Interval of convergence of $\sum_{n=1}^{\infty} \frac{k(k+1)(k+2)\cdot \cdot \cdot (k + n - 1)x^n}{n!}$

Question

Given the series

$$ \sum_{n=1}^{\infty} \frac{k(k+1)(k+2)\cdot \cdot \cdot (k + n - 1)x^n}{n!} \quad \quad k \geq 1 $$ Find the interval of convergence.

I started by applying the Ratio test

$$ \lim_{n\to \infty}\left|\frac{k(k+1)(k+2)\cdot \cdot \cdot (k + n - 1)(k+n)x^{n+1}}{(n+1)!}\cdot \frac{n!}{k(k+1)(k+2)\cdot \cdot \cdot (k + n - 1)x^n}\right|$$

$$\lim_{n\to \infty}\left|\frac{(k+n)x}{(n+1)}\right|$$

to show that the series converges when $|x| \lt 1$.

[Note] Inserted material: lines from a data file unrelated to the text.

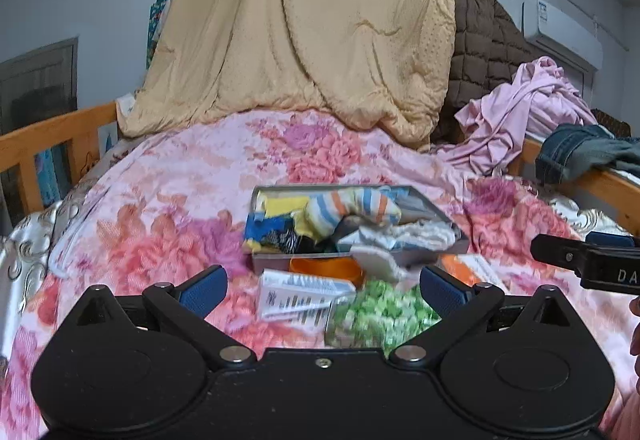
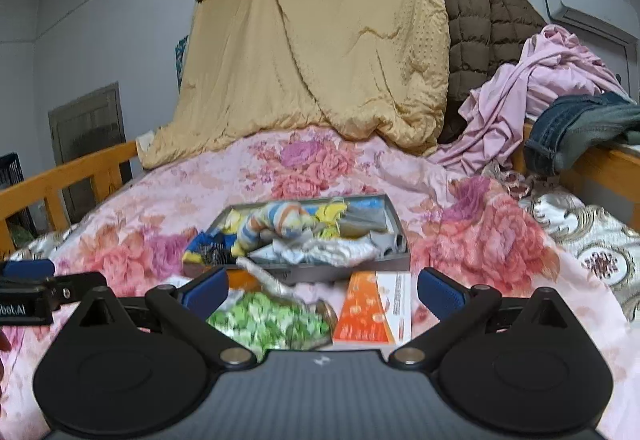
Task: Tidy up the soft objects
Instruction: 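Open both tools to drop the ribbon and sock into the tray, then move both open tools back from the tray toward the remaining items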
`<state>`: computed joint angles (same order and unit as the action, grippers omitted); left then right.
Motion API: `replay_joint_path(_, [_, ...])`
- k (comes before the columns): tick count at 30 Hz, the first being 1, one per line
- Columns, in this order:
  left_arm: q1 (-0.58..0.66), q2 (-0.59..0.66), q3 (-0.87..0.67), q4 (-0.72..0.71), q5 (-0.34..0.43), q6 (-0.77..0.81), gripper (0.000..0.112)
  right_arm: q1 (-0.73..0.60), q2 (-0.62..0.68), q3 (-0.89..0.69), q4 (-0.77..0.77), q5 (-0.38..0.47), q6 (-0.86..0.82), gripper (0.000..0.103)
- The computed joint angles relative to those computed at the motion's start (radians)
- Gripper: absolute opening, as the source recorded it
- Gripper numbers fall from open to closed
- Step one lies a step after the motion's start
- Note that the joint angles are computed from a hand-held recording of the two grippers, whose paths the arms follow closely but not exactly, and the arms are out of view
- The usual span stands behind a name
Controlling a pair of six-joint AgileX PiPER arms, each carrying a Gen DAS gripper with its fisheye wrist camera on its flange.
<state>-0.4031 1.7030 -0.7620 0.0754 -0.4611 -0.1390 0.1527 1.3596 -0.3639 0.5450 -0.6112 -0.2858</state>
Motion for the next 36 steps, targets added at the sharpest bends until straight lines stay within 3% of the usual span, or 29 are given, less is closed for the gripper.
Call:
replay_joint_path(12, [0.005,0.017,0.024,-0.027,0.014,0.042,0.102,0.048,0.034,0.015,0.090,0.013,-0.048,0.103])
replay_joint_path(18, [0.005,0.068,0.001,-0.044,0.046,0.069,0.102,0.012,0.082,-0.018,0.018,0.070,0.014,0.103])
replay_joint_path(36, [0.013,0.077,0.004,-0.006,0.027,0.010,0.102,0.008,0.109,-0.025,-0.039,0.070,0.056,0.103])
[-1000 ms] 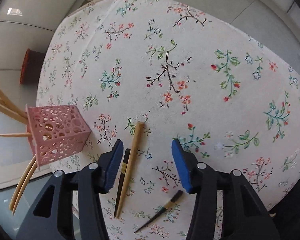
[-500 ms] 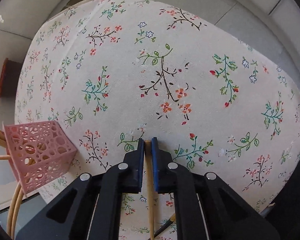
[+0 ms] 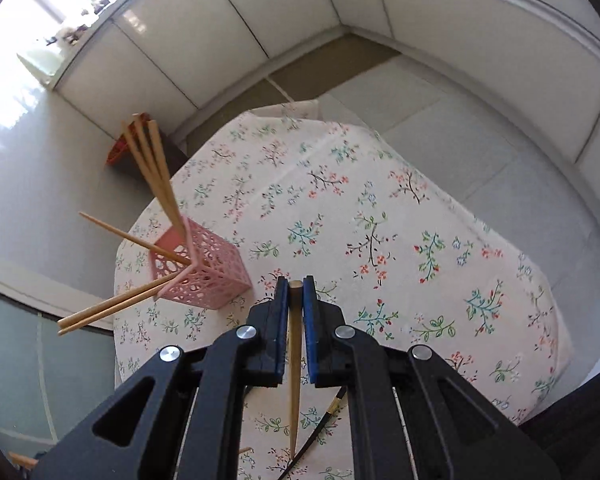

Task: Organize utensils
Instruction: 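Lift the chopstick with the left tool while the right tool grasps another, then carry both chopsticks over the pink holder and open both tools to drop them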

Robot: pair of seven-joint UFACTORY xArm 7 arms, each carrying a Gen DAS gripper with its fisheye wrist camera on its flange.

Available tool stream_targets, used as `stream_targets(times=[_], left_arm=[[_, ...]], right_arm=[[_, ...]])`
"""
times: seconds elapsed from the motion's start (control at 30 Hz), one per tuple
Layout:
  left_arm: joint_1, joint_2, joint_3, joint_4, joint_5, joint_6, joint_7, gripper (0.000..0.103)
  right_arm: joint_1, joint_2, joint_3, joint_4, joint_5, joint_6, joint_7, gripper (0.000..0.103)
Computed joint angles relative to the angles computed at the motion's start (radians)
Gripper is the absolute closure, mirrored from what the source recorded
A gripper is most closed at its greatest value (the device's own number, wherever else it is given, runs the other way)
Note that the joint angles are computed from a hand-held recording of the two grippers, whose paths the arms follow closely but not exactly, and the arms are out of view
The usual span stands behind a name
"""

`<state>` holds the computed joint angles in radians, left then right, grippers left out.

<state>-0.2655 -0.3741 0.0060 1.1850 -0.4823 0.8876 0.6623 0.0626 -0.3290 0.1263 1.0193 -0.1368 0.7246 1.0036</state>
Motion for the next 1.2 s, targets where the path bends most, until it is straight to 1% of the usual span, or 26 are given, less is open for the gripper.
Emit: stream_targets(times=[0.17,0.37,0.6,0.8,1.0,1.2], left_arm=[[-0.001,-0.019,-0.007,0.037,0.007,-0.013,-0.026,0.097],[-0.006,-0.011,-0.012,0.081,0.006,-0.039,-0.083,0.097],[-0.01,0.017,-0.017,0.159,0.012,-0.054,-0.144,0.097],[-0.007,0.073,-0.031,0.243,0.032,-0.073,-0.188,0.097],[0.003,0.159,-0.055,0.33,0.055,-0.116,-0.236,0.097],[0.021,0.299,-0.093,0.435,0.119,-0.174,-0.334,0.097]], right_arm=[[0.002,-0.065,0.031,0.022,-0.075,0.028,-0.06,0.095],[0.005,-0.114,0.046,0.079,-0.103,0.062,-0.144,0.096],[0.008,-0.142,0.048,0.196,-0.092,0.096,-0.258,0.095],[-0.003,-0.112,0.045,0.336,-0.073,0.115,-0.326,0.095],[-0.023,-0.069,0.049,0.411,-0.085,0.065,-0.332,0.095],[-0.021,-0.005,0.038,0.442,-0.084,0.011,-0.341,0.095]])
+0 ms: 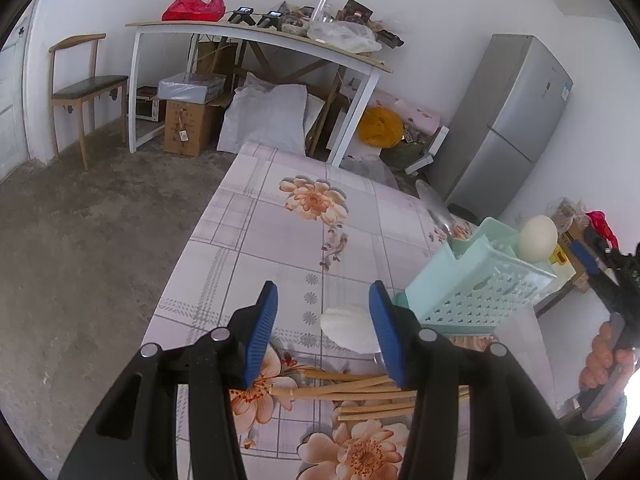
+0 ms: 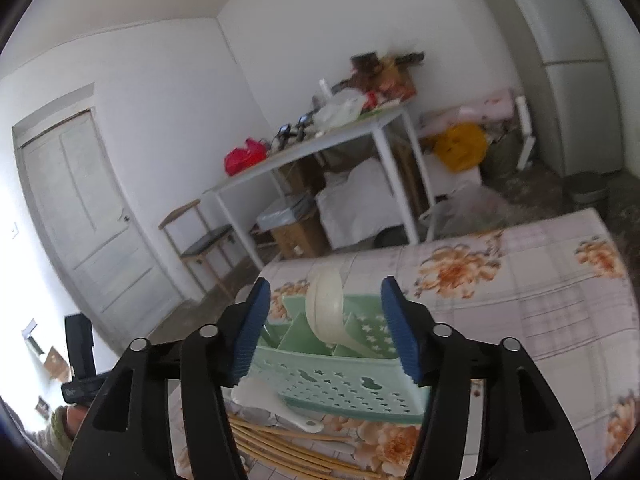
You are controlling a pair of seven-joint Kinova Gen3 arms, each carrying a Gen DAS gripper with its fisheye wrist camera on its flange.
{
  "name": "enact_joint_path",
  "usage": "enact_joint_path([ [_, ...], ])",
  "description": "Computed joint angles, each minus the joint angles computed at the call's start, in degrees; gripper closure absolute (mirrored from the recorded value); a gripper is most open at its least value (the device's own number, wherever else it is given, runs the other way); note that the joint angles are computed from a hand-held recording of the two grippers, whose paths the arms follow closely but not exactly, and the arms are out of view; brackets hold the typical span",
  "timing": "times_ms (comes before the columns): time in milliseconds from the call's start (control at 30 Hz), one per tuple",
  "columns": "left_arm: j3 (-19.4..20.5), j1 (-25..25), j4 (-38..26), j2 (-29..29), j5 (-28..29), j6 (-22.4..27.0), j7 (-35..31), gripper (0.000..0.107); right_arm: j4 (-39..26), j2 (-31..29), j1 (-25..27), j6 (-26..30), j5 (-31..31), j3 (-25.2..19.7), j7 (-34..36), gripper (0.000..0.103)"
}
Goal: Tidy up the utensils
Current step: 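Lower the cream ladle into the green holder and open the right tool, then grasp the white rice paddle on the table with the right tool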
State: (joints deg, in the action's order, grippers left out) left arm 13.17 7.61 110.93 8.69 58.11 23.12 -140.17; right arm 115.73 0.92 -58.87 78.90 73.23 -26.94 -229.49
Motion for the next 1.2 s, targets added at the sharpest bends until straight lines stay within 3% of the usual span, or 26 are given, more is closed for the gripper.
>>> enact_joint_path([
  [167, -0.8, -0.7, 0.2, 0.5, 0.2, 0.5, 0.7, 0.061, -6.4, 3.7, -4.5, 10.0, 0.3, -0.5, 5.7, 0.045],
  [300, -1.8, 0.1, 0.2, 0.6, -4.8, -0.7, 6.2, 0.061, -12.3, 7.3, -10.4, 10.7, 1.1, 4.4, 15.1, 0.043],
  [500, -2.9, 0.0, -0.1, 1.3, -15.4, -1.2, 18.5, 0.061, -20.6, 15.7, 0.3, 4.4, 0.8, -4.3, 29.0, 0.041],
  [600, -1.4, -3.1, 0.9, 1.0, -13.5, -1.2, 17.2, 0.062, -23.7, 18.9, 0.8, -2.5, -1.9, -0.9, 36.0, 0.041],
  [733, -0.4, -6.0, 2.0, 0.5, -8.4, -0.4, 12.0, 0.062, -27.2, 22.0, -2.2, -11.1, -8.6, 9.2, 44.4, 0.041],
  [800, -0.7, -6.3, 2.3, 0.4, -7.0, -0.3, 10.3, 0.062, -29.9, 24.3, -2.9, -12.6, -12.2, 12.1, 48.9, 0.041],
  [967, -1.7, -6.8, 2.7, 0.3, -4.2, 1.1, 7.5, 0.062, -37.0, 30.5, 0.5, -13.2, -19.1, 12.6, 60.6, 0.044],
  [1067, -2.4, -6.9, 2.6, 0.4, -3.2, 1.5, 6.4, 0.062, -42.1, 34.7, 5.8, -10.1, -19.4, 7.1, 67.6, 0.045],
  [1133, -2.7, -7.0, 2.7, 0.5, -2.5, 1.6, 5.6, 0.062, -45.1, 36.8, 6.9, -8.4, -20.6, 6.3, 72.2, 0.045],
  [1200, -3.0, -7.1, 2.7, 0.7, -2.4, 1.8, 5.5, 0.062, -47.8, 38.6, 6.0, -7.0, -23.1, 8.3, 76.9, 0.045],
])
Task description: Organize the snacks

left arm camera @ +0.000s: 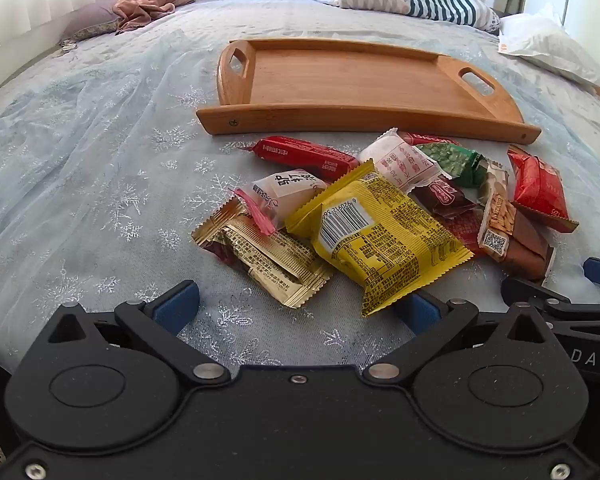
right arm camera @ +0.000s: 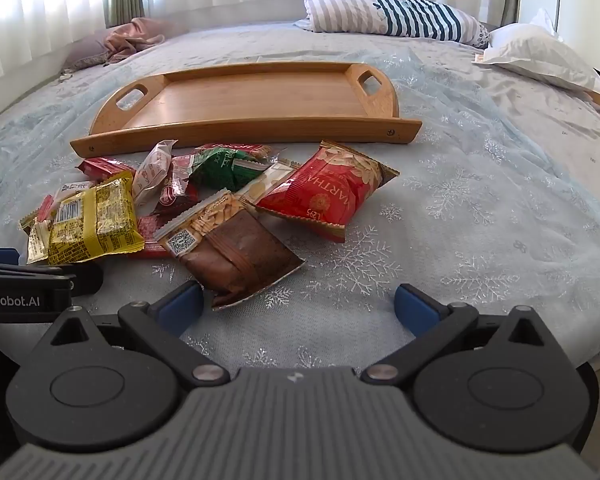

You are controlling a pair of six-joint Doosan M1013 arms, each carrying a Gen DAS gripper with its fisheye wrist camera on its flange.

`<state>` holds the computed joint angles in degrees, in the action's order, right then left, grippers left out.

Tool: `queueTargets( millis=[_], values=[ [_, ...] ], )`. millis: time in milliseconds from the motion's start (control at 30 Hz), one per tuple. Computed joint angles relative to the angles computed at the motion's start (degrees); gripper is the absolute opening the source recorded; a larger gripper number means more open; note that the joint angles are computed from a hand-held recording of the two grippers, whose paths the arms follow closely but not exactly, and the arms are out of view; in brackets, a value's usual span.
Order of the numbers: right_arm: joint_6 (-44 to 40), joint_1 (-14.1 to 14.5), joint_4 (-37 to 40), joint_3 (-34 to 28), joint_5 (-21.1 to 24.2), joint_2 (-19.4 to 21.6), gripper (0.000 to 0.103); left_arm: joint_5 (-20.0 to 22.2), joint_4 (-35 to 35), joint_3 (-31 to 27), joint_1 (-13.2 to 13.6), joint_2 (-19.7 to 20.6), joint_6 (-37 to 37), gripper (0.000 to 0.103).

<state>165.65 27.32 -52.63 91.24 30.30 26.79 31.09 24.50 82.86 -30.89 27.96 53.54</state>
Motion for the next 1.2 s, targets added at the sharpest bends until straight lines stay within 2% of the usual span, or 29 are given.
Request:
queueTargets(
  millis=[1200],
  values=[
    [1.5,0.0,-1.8,0.4,-0.3,0.0,0.103,0.3,0.5,0.2,-0.2,-0.1,-0.5,0.103]
  ],
)
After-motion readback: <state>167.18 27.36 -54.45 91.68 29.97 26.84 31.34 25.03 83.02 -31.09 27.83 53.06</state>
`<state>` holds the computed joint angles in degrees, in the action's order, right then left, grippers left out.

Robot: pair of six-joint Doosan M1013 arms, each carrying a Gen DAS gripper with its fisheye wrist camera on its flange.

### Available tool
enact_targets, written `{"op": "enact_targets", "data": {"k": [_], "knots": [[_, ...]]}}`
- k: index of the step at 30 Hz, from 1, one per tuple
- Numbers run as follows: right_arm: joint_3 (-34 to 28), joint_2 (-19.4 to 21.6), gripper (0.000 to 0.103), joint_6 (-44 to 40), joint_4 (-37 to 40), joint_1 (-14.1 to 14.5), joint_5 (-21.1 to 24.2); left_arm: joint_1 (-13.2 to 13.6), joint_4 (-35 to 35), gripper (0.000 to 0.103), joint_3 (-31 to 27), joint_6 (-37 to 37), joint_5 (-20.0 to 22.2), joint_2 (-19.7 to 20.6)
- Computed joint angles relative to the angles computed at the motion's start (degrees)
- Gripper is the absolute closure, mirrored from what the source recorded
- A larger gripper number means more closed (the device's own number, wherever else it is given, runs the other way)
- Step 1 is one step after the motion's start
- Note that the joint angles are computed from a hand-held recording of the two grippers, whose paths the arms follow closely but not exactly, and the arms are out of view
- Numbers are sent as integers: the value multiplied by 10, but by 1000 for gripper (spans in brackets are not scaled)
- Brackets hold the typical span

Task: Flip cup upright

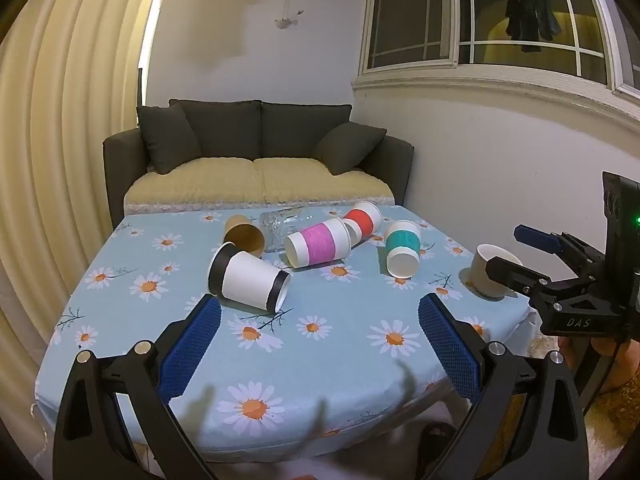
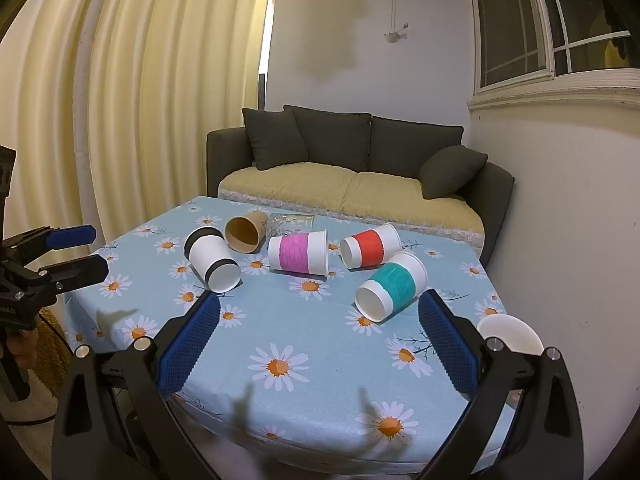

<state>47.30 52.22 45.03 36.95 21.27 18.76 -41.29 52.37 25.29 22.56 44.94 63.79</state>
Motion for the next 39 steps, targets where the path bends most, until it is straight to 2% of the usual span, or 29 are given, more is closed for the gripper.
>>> {"op": "enact_targets", "data": {"k": [25,39], "knots": [[0,0,5,7,-6,1,1,-1,-5,6,-9,8,6,3],[-2,2,5,9,-10,3,-1,0,-2,6,6,5,-3,-6]]}}
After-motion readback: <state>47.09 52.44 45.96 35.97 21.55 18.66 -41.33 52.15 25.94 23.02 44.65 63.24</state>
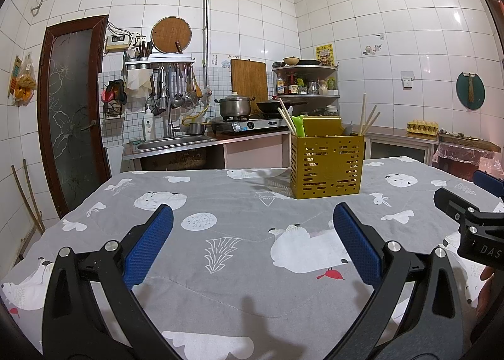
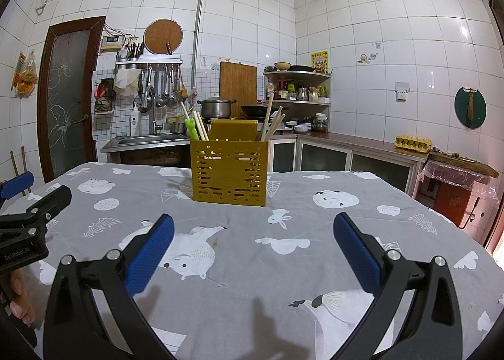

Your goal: Organize utensils

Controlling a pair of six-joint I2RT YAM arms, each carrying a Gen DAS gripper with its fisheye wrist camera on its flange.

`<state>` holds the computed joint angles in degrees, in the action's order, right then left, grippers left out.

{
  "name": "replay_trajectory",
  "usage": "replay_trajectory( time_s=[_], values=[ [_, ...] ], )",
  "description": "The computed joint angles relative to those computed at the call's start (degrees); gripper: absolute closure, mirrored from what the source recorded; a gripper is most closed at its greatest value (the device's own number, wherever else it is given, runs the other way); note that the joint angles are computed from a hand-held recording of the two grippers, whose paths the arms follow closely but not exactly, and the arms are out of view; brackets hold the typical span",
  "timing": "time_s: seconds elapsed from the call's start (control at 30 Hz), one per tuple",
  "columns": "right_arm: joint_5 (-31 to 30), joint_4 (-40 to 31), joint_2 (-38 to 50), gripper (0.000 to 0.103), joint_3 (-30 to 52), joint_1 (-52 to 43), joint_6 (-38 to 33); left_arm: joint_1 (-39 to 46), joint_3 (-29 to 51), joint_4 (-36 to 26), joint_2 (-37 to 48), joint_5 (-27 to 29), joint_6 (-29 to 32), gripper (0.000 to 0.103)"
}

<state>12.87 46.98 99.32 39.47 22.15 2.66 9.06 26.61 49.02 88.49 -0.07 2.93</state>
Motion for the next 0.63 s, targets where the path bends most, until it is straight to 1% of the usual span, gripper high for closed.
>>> replay_trajectory(
  time_s=[0.63],
  values=[
    [0.0, 0.1, 0.0, 0.004, -0.1, 0.0, 0.0, 0.1, 0.0, -0.5, -0.6, 0.3, 0.2, 0.005]
  ],
)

However, when I test the end points of $(-1,1)$ for convergence, I end up with two series whose convergence I am unable to show. Namely, $$ \sum_{n=1}^{\infty} \frac{k(k+1)(k+2)\cdot \cdot \cdot (k + n - 1)}{n!} $$

and $$ \sum_{n=1}^{\infty} \frac{k(k+1)(k+2)\cdot \cdot \cdot (k + n - 1)(-1)^n}{n!} $$

How can I show that these two series converge or diverge?

Answer 1

Note that for $k\ge1$, we have $$ \frac{k(k+1)\cdots(k+n-1)}{n!}=\frac k1\frac{k+1}2\cdots\frac{k+n-1}{n}\ge1 $$ Thus, for $|x|=1$, the terms do not go to $0$.

Answer 2

Your series is $$ \sum_{n=0}^\infty\binom{-k}{n}(-x)^n=(1-x)^{-k} $$ This alone should show that there is no convergence at $x=1$ for positive $k$.

For the series at $x=-1$ consider that $$ \binom{-k}{n}(-1)^n=\binom{n+k-1}{n}=\binom{n+k-1}{k-1}=\frac{(n+1)(n+2)···(n+k-1)}{(k-1)!} $$ is a polynomial in $n$ of degree $k-1$.